__TASK BRIEF__.
Give the number of lines in this listing that contain "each", with no other words.

::: DATA BLOCK

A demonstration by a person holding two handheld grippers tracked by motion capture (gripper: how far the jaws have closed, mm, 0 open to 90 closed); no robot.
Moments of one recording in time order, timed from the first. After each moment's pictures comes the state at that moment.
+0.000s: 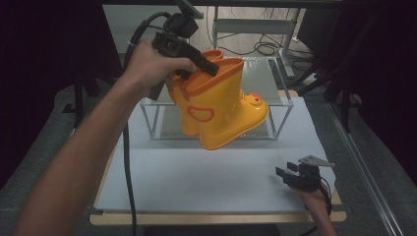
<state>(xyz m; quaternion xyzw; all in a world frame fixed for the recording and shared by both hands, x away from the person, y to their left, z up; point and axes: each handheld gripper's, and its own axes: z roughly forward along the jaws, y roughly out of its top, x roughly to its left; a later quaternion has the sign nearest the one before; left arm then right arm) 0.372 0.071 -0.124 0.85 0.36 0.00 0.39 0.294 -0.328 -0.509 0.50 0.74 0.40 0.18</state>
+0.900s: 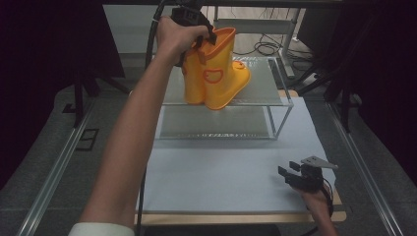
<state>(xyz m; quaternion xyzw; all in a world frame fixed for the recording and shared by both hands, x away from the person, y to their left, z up) 0.476 0.053 -0.135 0.77 0.51 0.06 0.37 0.289 -0.330 -0.506 0.50 0.73 0.41 0.21</state>
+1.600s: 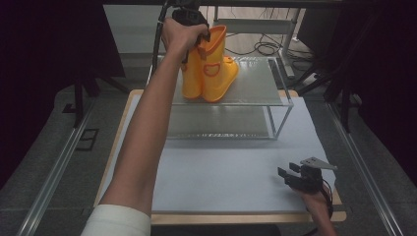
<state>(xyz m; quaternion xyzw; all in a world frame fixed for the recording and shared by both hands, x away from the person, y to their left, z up) 0.515 0.056 -0.156 0.74 0.57 0.09 0.35 0.287 -0.330 -0.509 0.51 0.73 0.40 0.20</state>
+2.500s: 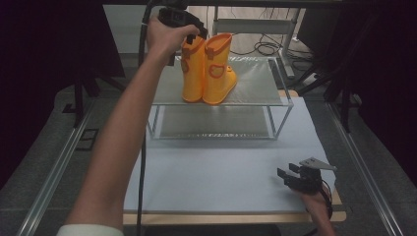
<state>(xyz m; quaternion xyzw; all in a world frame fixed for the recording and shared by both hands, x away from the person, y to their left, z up) 0.473 0.086 -0.139 0.75 0.51 0.10 0.40 0.286 -0.328 -0.509 0.50 0.74 0.40 0.20</state>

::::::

__SOLUTION FOR THIS EXERCISE__.
2